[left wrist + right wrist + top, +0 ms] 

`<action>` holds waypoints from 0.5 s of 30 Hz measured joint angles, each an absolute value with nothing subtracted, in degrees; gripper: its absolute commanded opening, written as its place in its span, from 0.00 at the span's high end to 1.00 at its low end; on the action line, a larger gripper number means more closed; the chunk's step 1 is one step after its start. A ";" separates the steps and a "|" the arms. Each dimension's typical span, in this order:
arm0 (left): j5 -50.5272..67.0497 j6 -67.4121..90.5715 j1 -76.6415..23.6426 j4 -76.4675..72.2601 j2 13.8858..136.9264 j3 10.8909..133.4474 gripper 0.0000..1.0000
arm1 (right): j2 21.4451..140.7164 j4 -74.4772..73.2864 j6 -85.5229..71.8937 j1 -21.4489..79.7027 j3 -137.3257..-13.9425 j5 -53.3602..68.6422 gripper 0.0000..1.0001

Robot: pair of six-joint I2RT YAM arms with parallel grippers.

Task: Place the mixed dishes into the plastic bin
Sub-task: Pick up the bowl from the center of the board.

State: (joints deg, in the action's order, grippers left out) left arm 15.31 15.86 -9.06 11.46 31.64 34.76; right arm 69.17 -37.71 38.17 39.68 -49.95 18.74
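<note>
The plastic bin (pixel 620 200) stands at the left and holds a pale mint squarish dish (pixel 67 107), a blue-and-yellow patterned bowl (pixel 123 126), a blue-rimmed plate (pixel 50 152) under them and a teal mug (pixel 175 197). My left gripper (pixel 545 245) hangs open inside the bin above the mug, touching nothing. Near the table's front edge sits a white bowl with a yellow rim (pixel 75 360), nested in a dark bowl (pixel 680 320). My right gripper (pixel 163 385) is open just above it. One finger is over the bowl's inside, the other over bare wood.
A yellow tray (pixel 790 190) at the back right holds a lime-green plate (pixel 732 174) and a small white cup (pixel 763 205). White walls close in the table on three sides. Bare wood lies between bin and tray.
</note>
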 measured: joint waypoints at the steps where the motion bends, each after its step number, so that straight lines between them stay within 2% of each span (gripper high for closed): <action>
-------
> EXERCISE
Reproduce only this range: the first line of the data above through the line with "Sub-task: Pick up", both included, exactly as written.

> WORKED SOLUTION
[left wrist + right wrist + top, +0 ms] 

`<action>` holds waypoints from 0.5 s of 30 Hz measured joint angles, each an absolute value with nothing subtracted, in degrees; gripper: its absolute commanded opening, written as its place in its span, from 0.00 at the span's high end to 1.00 at its low end; on the action line, a larger gripper number means more closed; the chunk's step 1 is one step after its start. A ";" separates the steps and a "|" the arms. Each dimension's typical span, in this order:
arm0 (left): j5 -50.5272..67.0497 j6 -67.4121..90.5715 j1 -76.6415..23.6426 j4 -76.4675..72.2601 j2 13.8858..136.9264 j3 10.8909..133.4474 gripper 0.0000..1.0000
arm1 (right): j2 21.4451..140.7164 j4 -74.4772..73.2864 j6 -85.5229..71.8937 j1 -21.4489..79.7027 j3 -137.3257..-13.9425 j5 -53.3602..68.6422 gripper 0.0000..1.0001

Robot: pair of six-joint I2RT YAM arms with parallel grippers.

Task: Place the mixed dishes into the plastic bin
Sub-task: Pick up the bowl from the center of the board.

With this, the exercise has been completed.